Conclusions and Implications
This study identifies a novel immune evasion mechanism by which Mtb exploits the host’s tryptophan metabolism via the IDO1-Kyn-AHR signaling axis to inhibit STAT1-CXCL9/10 pathways. This suppresses T-cell recruitment and functions, thereby facilitating immune evasion. By targeting AHR and related pathways, the study provides valuable insights for developing immunotherapies and vaccines.
Key Findings:
- Discovery of a Novel Pathway: The IDO1-Kyn-AHR axis was identified as a critical mechanism through which Mtb suppresses T-cell activity and evades immune detection.
- Therapeutic Potential: Blocking AHR activity may enhance T-cell responses and immune control over Mtb infection, suggesting promising therapeutic targets for TB treatment.
Study Highlights
- Innovative Mechanism: This work elucidates a metabolic pathway employed by Mtb to delay adaptive immune responses, providing new insight into TB immunopathology.

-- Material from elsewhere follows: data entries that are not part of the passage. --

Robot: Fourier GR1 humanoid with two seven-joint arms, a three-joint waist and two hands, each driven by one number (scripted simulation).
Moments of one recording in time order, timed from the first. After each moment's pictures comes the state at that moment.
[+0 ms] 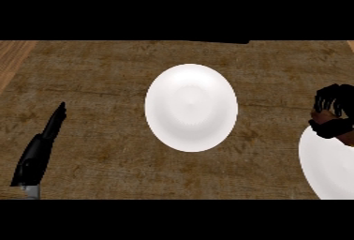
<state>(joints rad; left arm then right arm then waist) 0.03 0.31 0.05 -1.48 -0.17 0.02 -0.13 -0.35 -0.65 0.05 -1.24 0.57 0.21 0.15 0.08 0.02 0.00</state>
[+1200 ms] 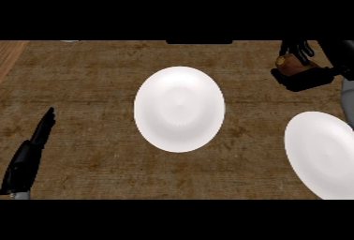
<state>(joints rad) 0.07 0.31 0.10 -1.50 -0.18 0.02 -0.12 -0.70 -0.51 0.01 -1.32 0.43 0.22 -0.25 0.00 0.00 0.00</state>
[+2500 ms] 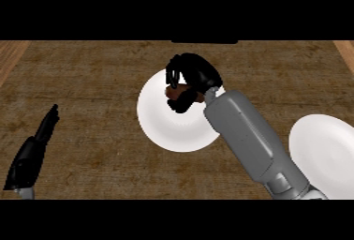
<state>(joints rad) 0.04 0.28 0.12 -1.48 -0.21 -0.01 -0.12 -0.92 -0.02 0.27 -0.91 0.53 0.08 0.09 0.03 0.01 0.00</state>
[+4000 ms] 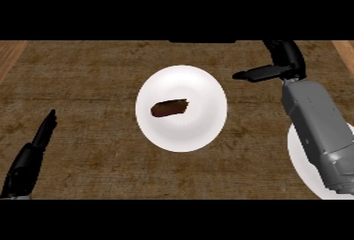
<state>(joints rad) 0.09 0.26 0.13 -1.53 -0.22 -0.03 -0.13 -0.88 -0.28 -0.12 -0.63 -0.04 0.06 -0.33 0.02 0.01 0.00</state>
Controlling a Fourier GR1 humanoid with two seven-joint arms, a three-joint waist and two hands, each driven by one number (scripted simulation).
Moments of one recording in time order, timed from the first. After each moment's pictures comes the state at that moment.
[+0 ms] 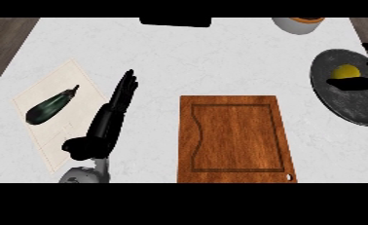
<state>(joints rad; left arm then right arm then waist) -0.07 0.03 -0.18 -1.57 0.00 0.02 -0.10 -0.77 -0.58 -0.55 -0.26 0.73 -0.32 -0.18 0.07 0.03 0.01</state>
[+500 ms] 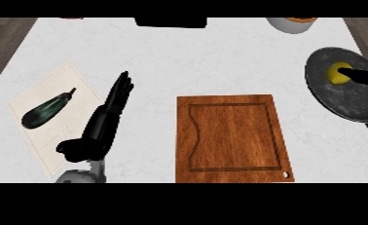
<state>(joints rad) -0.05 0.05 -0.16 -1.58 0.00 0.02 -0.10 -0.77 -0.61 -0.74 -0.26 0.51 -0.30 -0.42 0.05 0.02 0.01</state>
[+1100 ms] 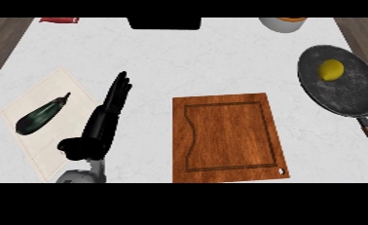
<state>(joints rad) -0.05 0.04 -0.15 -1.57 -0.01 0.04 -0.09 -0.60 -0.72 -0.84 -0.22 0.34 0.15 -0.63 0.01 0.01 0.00</state>
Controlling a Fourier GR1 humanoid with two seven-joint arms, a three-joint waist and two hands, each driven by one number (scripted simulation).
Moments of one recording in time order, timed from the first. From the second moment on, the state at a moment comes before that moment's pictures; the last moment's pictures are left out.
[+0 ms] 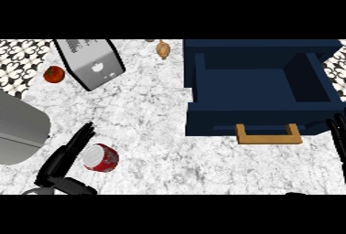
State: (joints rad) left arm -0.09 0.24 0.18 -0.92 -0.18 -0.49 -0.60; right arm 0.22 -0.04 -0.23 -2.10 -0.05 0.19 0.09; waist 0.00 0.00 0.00
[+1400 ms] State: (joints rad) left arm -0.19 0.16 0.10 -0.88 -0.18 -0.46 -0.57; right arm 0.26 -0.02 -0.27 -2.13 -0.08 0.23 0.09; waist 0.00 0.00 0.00
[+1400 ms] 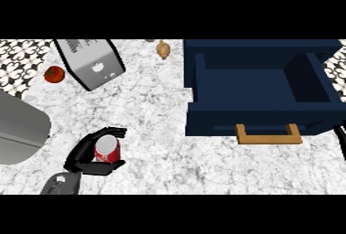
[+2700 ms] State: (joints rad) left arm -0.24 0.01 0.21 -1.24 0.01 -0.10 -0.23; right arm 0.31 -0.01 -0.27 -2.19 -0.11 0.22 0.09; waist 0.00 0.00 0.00
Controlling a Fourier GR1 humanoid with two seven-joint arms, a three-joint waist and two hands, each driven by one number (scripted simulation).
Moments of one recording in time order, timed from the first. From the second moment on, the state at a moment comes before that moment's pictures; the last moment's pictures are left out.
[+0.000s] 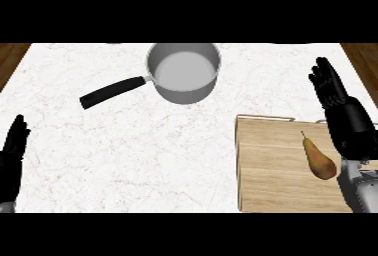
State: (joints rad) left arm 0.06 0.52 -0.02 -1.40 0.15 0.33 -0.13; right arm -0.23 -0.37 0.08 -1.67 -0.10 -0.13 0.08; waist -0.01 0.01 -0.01
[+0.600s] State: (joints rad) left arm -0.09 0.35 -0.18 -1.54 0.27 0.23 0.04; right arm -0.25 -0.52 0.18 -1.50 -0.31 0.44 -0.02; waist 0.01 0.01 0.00
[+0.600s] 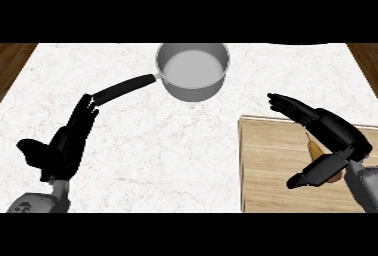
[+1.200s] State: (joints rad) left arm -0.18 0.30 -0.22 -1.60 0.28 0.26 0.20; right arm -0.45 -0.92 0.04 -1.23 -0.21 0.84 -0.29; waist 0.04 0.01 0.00
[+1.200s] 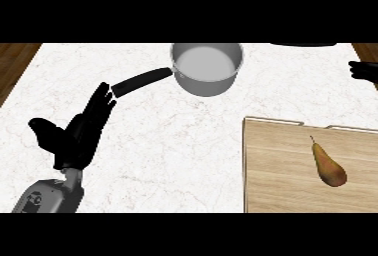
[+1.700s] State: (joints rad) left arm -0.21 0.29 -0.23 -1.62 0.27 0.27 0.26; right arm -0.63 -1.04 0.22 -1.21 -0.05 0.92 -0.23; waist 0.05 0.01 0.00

- Extensive Validation: Using advanced techniques (e.g., LC-MS, in vivo mouse models), the study rigorously validates connections between Kyn-AHR signaling, T-cell function, and immune suppression.

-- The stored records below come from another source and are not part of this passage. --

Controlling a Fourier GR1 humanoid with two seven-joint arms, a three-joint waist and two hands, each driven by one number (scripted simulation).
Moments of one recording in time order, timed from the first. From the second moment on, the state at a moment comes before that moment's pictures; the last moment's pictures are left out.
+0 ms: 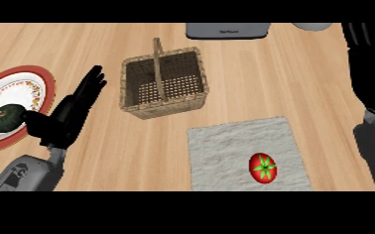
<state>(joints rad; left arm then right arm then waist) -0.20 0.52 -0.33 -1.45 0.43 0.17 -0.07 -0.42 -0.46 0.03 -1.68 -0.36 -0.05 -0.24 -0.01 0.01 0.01</state>
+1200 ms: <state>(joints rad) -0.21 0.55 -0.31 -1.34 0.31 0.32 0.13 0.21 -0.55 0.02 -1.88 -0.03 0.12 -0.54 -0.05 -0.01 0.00</state>
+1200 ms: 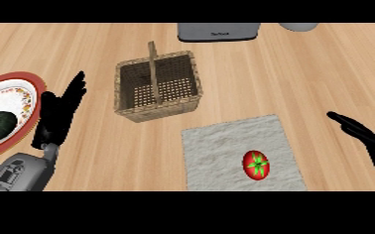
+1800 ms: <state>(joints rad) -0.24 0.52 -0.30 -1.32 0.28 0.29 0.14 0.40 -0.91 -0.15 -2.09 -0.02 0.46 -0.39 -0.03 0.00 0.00</state>
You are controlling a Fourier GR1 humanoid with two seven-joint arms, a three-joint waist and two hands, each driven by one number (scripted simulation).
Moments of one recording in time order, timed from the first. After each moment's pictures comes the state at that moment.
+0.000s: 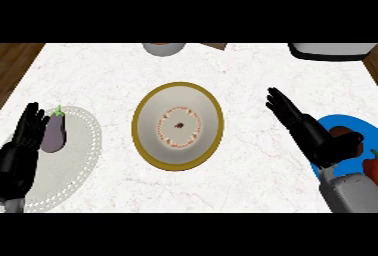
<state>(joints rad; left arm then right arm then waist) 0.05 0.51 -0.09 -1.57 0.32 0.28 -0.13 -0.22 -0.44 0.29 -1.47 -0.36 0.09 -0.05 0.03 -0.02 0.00</state>
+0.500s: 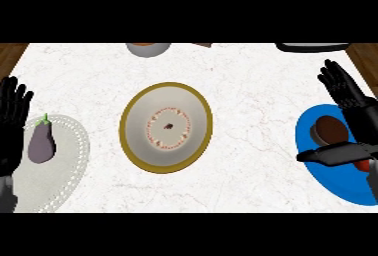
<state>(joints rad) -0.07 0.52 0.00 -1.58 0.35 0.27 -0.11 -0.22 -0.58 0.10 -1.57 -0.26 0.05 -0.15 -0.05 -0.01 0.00</state>
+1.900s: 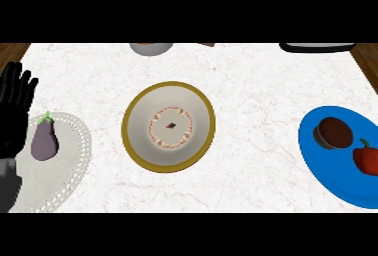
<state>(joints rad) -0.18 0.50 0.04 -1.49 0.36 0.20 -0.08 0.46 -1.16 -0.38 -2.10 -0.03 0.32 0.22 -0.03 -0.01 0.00</state>
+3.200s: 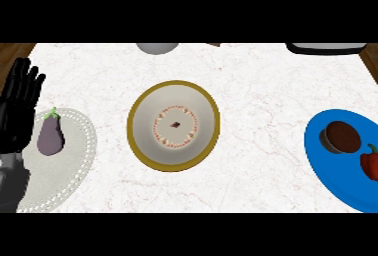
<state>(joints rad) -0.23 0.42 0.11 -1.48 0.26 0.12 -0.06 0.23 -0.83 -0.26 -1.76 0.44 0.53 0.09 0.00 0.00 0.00</state>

- Therapeutic Opportunities: AHR inhibition offers a strategic avenue for accelerating immune responses and improving TB control, opening new pathways for vaccine development.
Research Significance
By uncovering the role of the IDO1-Kyn-AHR axis in immune evasion, this study provides significant insight and potential solutions to major barriers in TB treatment. Future work could explore the clinical application of AHR inhibitors to boost host immunity, paving the way for innovative therapies.